- _EXERCISE DETAILS_: Print all of the records. Exclude the images.

* * * * * * * * *

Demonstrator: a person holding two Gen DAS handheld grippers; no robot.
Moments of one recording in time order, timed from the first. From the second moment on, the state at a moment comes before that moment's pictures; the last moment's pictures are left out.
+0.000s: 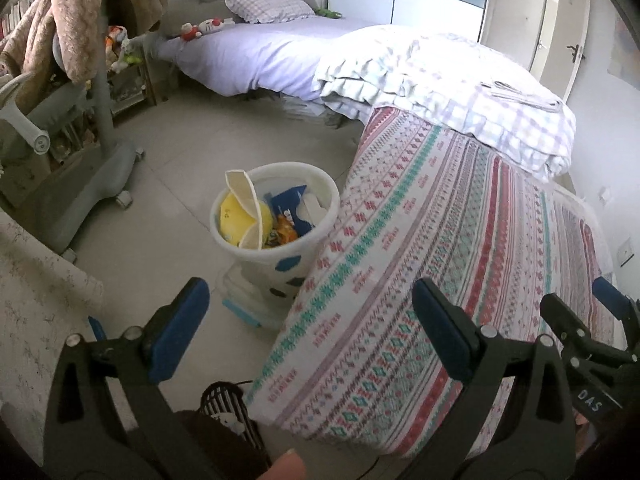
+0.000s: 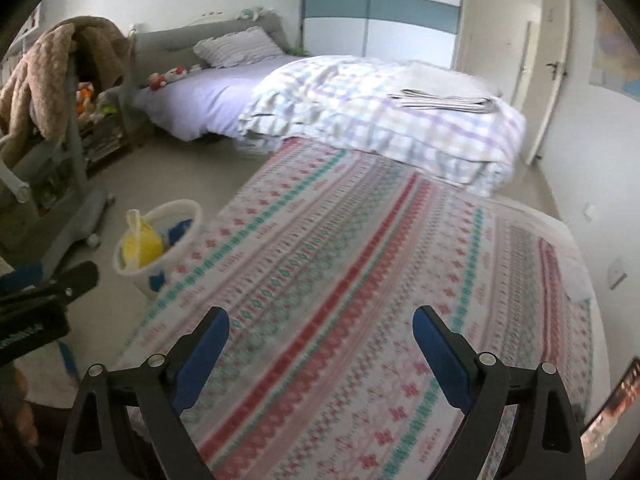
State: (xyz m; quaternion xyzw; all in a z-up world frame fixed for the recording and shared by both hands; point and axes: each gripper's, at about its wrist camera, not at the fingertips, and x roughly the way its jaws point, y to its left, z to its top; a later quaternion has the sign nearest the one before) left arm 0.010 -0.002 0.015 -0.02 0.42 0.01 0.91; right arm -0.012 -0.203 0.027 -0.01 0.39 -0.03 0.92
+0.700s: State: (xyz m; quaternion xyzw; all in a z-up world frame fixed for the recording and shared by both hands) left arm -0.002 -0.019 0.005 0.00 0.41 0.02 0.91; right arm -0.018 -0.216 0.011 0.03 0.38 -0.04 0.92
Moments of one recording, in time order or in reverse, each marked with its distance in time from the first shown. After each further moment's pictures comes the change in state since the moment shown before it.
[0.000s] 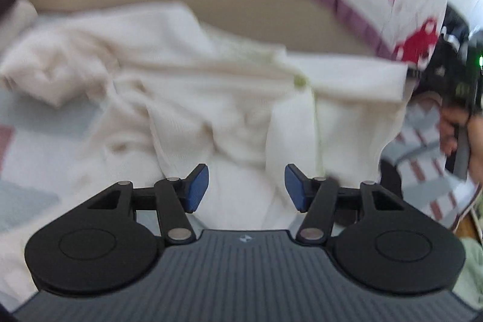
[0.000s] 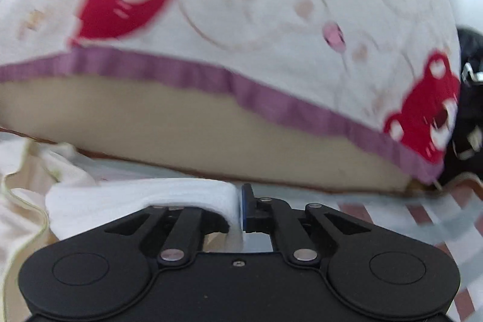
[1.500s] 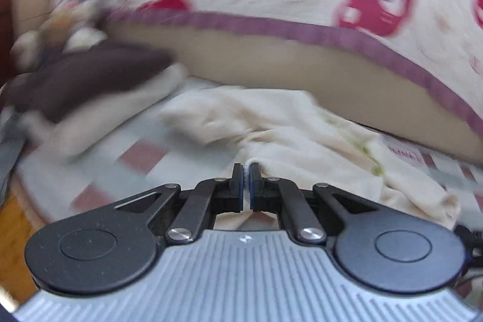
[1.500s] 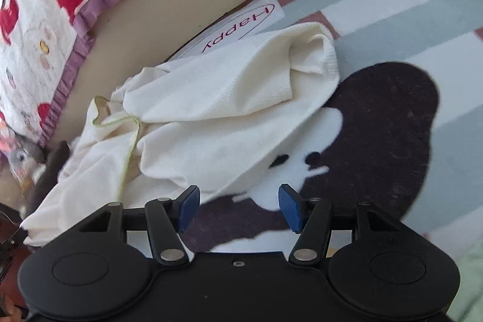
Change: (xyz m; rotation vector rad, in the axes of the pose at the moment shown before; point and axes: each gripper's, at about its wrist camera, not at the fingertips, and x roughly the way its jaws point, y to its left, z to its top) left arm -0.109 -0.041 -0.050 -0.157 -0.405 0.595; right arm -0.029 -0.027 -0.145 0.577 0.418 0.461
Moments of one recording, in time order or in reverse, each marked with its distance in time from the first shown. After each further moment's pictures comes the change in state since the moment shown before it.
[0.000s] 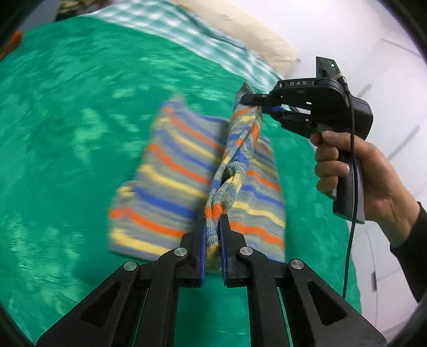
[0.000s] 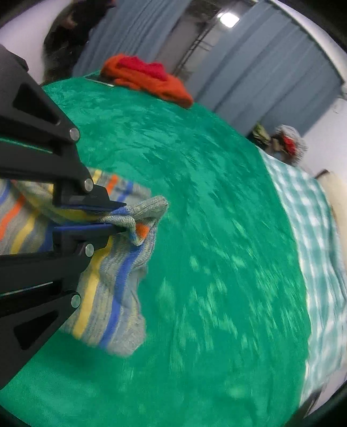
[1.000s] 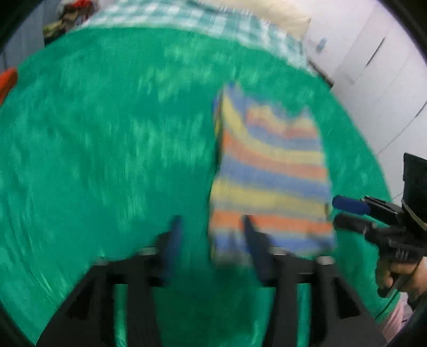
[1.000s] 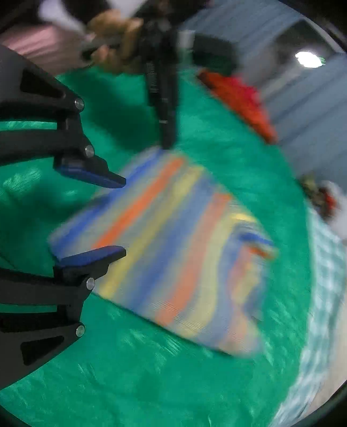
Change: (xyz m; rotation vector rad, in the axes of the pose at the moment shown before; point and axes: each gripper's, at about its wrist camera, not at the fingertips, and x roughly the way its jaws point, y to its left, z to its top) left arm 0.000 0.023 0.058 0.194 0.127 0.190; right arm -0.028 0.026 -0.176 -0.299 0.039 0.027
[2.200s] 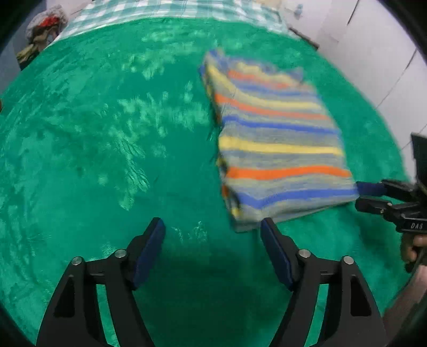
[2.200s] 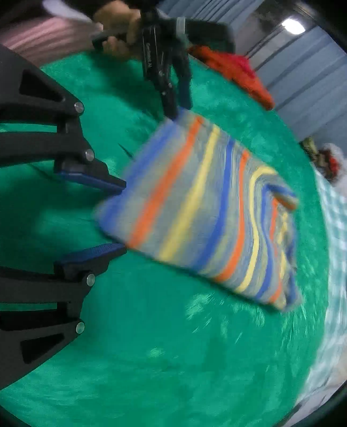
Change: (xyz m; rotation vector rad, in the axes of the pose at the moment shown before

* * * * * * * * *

- _THE COMPLETED TASK_:
Demonstrator: a person holding two Gen DAS handheld grippers; no robot.
Moments of one recording in time order, timed from the first. From the second moment on, the state at a moment comes before that moment's pictures; the last moment's pictures are left out.
+0.000s: 
+0.000s: 
State: (xyz m; quaternion xyzw; all in a z-up world frame fixed for the recording and shared by both hands; point and axes: each gripper's, at about its wrist camera, not at the fingertips, and x roughly the way its jaws point, y to its left, z to its top; a later quaternion has the sign nearest the one before) left arm 0.010 -0.002 0.015 -0.02 0.42 0.01 0.91; right arm -0.012 -0.203 0.027 -0.01 0.39 -0.03 0.92
+0.700s: State: (xyz m; quaternion xyzw; all in a z-up world frame fixed for the recording and shared by both hands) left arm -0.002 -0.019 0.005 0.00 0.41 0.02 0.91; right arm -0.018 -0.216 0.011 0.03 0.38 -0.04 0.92
Moments of one recording, in time order or in reverse, each marked with its distance in time from the first shown. After each further moment's pictures comes the change in state since the moment shown before it.
[0.000s] 
[0.000s] 
[1.500s] 
[1.500s] 
Change: (xyz m; rotation vector rad, in the axes of the pose at the moment shown before; point and axes: each gripper's, at about its wrist camera, not at the fingertips, and x roughly the way its jaws point, y to its left, z to its top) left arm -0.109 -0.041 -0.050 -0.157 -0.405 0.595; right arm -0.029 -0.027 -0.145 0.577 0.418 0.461
Moments of one recording, in time order or in reverse, each marked with its distance in time from the first shown. After each further moment's pictures comes the change in state since the moment shown before it.
[0.000s] 
[0.000s] 
[1.000s] 
[1.000s] 
Change: (xyz m; rotation vector rad, in the axes of the pose at the moment shown before; point and axes: each gripper's, at about its wrist camera, not at the fingertips, and x roughly the way its jaws point, y to its left, z to its top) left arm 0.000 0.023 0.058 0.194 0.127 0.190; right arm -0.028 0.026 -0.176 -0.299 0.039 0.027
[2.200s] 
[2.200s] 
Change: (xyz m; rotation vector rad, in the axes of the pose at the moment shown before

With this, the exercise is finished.